$\quad$In the February edition of The Mathematical Association of America Monthly there is a article called "$\mathit{Rubik's\ on\ the\ Torus}$". Where they are dealing with solving problems involving the electronic puzzle game called the Rubik's Slide.
$\mathbf{\underline{NOTE:}}$ I've given all the details about this topic that I believe will help give you an idea of what I'm working with. I've also tried to make this as clean as possible, but If you believe I should somehow break this up into a smaller question or multiple questions tell me and I will do it.
Important: Permutation Multiplication Goes From Left to Right in This Article!
$\mathbf{\underline{Introduction:}}$ So we have: $$\text {Vertical Shift} = (147)(258)(369)$$$$\text{Horizontal Shift} = (123)(456)(789)$$$$\text {Clockwise rotation around center}=(12369874)$$Where my $3\times3$ Rubik's Slide looks like this: $$\begin{bmatrix} 1 & 2 & 3\\ 4 & 5 & 6\\ 7 & 8 & 9 \end{bmatrix}$$ $\mathbf{\underline{Lemma 1:}}$ The subgroup $<h,v>$ generated by $h$ and $v$ is abelian and of order $S_9$.
$\underline{Proof:}$ By computation we can see that $$hv=(159)(267)(348)=vh.$$
We also know that $$h^3=\varepsilon=v^3$$
I believe now I can make the assumption that $$\text{"If a subgroup is generated by two cyclic groups is commutative that the subgroups is also abelian."}$$ I think it's a theorem, I just can't find it.
Thus $$<h,v>=\{h^iv^j:i,j=0,1,2\}=S_9$$ $\mathbf{\underline{Lemma 2:}}$ $$c^3h=(14)(2739568) \ \text{and} \ (c^3h)^7=(14)$$
$\underline{Proof:}$ By Computation.
The one that I really stuck on is this one,
$\mathbf{\underline{Theorem 3:}}$ The group $<h,v,c>$ contains every transposition in $S_9$; hence $<h,v,c>=S_9$
The proof that is given in the article states that to transpose two squares, $x$ and $y$
1) Repeatedly apply $h$ and $v$ to move $x$ to position $5$ and to call this series of moves $\sigma$
2) Repeatedly apply $c$ to move $y$ to position $2$ and call this series of moves $\tau$
3) Now apply $h^{-1}$ to move $x$ to position $4$ and $y$ to position $1$.
4) Now swap $x$ and $y$ using Lemma 2.
5) Lastly apply $h\tau^{-1}\sigma^{-1}$
6) Thus the resulting product of moves, $\sigma\tau h^{-1}(c^3h)^7h\tau^{-1}\sigma^{-1}=\ \text{transposition} \ (x,y)$
$\mathbf{\underline{What\ I\ Need\ Help\ With:}}$
I completely believe it works and have proven multiple cases.

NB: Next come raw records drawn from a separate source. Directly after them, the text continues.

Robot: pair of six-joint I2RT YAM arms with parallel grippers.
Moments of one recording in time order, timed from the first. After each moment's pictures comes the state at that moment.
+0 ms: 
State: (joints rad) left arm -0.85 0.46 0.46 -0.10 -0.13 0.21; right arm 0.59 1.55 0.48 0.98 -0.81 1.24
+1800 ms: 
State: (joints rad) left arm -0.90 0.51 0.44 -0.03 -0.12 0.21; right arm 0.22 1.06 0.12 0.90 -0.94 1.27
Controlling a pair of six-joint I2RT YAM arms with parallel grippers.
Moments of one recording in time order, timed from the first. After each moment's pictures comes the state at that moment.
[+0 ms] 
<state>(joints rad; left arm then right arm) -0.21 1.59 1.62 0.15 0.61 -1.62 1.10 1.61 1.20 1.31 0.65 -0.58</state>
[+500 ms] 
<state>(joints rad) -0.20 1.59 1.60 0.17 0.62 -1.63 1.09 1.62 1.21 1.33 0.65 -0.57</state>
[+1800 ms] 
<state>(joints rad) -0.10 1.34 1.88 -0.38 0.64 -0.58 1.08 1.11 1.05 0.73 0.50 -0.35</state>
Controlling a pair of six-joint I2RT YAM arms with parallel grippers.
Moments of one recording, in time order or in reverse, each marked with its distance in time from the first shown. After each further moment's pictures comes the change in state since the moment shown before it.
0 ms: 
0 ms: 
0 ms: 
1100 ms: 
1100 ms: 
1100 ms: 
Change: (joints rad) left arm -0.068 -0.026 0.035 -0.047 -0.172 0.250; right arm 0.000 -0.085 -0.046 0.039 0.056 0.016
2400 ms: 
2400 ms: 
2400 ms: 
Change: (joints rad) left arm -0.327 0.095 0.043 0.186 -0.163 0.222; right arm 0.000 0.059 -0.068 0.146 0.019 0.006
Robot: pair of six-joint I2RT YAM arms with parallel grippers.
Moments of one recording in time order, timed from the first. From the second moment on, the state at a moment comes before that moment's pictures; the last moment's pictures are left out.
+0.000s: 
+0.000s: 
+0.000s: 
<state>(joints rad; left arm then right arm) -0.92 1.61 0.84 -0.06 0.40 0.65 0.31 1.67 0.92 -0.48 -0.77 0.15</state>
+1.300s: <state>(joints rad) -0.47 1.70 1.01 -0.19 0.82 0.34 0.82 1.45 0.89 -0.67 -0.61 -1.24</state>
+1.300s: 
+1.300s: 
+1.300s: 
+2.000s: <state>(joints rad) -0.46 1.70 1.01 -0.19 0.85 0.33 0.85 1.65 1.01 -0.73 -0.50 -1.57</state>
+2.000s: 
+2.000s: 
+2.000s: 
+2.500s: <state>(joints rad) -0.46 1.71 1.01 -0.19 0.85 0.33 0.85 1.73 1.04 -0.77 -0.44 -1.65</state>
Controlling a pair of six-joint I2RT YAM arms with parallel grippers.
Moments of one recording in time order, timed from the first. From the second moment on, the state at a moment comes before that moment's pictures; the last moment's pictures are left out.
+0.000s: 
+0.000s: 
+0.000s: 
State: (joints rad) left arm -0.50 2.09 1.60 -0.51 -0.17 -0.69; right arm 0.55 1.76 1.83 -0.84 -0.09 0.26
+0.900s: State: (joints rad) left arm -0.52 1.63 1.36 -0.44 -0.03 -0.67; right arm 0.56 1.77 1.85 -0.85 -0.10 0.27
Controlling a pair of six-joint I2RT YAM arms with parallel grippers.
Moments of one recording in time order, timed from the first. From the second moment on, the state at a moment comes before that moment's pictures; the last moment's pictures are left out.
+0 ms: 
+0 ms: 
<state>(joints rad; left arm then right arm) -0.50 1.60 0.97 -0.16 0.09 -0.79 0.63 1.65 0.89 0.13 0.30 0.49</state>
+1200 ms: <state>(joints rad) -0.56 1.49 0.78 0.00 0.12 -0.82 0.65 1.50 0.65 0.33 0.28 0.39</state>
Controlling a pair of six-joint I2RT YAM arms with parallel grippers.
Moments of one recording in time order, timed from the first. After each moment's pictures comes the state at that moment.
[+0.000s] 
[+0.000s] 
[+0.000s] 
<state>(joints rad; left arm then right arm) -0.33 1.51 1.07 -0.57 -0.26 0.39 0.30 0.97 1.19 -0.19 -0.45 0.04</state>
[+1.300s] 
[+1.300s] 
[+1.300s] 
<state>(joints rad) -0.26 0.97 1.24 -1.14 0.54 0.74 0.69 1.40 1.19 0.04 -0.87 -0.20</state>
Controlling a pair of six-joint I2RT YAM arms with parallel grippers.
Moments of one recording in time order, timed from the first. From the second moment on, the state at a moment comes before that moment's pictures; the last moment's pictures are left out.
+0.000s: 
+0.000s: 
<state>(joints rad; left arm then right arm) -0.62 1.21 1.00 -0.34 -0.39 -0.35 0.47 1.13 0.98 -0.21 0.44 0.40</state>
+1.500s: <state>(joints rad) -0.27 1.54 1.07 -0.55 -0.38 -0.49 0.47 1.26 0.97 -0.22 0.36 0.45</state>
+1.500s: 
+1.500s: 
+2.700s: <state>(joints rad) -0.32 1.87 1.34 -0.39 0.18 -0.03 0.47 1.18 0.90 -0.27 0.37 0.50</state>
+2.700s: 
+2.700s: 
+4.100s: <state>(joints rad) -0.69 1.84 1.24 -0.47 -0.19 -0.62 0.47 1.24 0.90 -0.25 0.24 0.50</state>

The problem I'm having is how to prove that it works for all choices of $x$ and $y$.
$\quad$So far I have been looking into conjugacy classes, but I can't seem to find a way to use them to prove this formula.
$\quad$The best Idea I've come up with is to prove that I can transpose any two neighbors with each other without effecting any other square. The reason I'm doing this is because once I prove that I can do that with every neighbor ($12$ cases) I can prove the big transposition equation by saying that any transposition is just the product of transpositions. Therefore since I can transpose every neighbor I can transpose any two squares on the Rubik's slide. So far I've only figured out a couple of the cases.
$\quad$This is where the symmetry comes in. If I can find the vertical and horizontal symmetries of the Rubik's Slide I believe I can narrow down my cases to like $4$ instead of $12$.
If you have trouble arranging your understanding of the proof, I suggest splitting it into two parts.
Lemma, for any permutation group. For any $x,y,a,b$, if $\rho$ is a permutation such that $\rho(x)=a$ and $\rho(y)=b$, then $\rho^{-1}(a\,b)\rho=(x\,y)$ -- or, depending on whether you compose left-to-right or right-to-left, $\rho(a\,b)\rho^{-1}=(x\,y)$.
You can prove the lemma completely algebraically, by verifying that the two permutations it asserts are equal take the same elements to the same results.
Observation. For any two different positions $x$ and $y$ on the slide, there is a sequence of moves that take $x$ to position $4$ and $y$ to position $1$.
This is just step 1,2,3 in the proof sketch, steps you say you do trust.
Corollary. Any transposition is realizable in the slide group, by the Lemma with $a=4, b=1$ and $\rho$ being the sequence of moves from the observation.